→ **Exercise goal**: Write the data below out again, exactly as each line reads.

____________________

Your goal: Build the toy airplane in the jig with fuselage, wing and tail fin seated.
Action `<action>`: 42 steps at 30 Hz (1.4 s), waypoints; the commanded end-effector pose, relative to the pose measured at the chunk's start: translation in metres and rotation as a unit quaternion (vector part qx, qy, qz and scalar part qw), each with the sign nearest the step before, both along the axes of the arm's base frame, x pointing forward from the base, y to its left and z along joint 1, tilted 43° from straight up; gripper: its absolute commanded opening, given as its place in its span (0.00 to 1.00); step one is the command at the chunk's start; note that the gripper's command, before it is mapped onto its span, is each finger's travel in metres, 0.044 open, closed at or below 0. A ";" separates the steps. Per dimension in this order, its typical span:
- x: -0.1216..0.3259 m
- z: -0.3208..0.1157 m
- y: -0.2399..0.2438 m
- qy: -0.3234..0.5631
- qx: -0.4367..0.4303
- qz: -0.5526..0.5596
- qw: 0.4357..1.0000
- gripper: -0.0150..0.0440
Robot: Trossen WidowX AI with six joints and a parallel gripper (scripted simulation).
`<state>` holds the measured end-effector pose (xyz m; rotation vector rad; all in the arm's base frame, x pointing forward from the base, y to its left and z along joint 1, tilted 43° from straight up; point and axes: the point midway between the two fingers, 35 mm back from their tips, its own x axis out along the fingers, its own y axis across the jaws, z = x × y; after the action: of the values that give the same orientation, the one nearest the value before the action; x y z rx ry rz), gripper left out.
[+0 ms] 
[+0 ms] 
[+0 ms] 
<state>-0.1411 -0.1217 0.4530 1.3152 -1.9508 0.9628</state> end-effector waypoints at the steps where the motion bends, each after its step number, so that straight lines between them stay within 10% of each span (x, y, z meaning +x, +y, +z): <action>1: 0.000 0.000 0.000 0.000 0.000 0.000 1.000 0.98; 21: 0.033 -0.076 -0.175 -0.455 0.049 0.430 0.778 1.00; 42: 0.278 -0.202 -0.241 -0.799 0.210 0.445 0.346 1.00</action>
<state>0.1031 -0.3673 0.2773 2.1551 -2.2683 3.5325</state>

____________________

→ **Exercise result**:
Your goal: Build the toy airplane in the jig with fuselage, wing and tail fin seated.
Action `<action>`: 42 steps at 30 Hz (1.4 s), waypoints; the commanded end-effector pose, relative to the pose measured at the chunk's start: translation in metres and rotation as a unit quaternion (vector part qx, qy, qz and scalar part qw), each with the sign nearest the step before, both along the axes of the arm's base frame, x pointing forward from the base, y to its left and z along joint 1, tilted 43° from straight up; gripper: its absolute commanded opening, given as its place in its span (0.00 to 1.00); step one is the command at the chunk's start; note that the gripper's command, before it is mapped onto its span, is each finger's travel in metres, 0.044 open, closed at or below 0. A ";" separates the steps. Per dimension in this order, its typical span:
- x: -0.1216..0.3259 m
- z: -0.3208..0.1157 m
- y: -0.2399..0.2438 m
- qy: -0.3234..0.5631
- qx: -0.4367..0.4303
- qz: -0.5526..0.5596
- qw: 0.4357..1.0000
- gripper: -0.0150..0.0440
Robot: Trossen WidowX AI with six joints and a parallel gripper (scripted simulation).
`<state>` holds the measured end-effector pose (xyz m; rotation vector rad; all in the arm's base frame, x pointing forward from the base, y to its left and z along joint 1, tilted 43° from straight up; point and axes: the point midway between the two fingers, 35 mm back from their tips, its own x axis out along the fingers, its own y axis across the jaws, z = x × y; after the action: of the values that give the same orientation, the one nearest the value before the action; x y z rx ry rz), gripper left out.
[+0 ms] 
[+0 ms] 
[+0 ms] 
<state>-0.1411 -0.1217 0.4530 1.3152 -1.9508 0.9628</state> end-effector waypoints at the steps where the motion bends, each after its step number, so that straight lines between them stay within 10% of each span (x, y, z meaning +x, +y, +z): <action>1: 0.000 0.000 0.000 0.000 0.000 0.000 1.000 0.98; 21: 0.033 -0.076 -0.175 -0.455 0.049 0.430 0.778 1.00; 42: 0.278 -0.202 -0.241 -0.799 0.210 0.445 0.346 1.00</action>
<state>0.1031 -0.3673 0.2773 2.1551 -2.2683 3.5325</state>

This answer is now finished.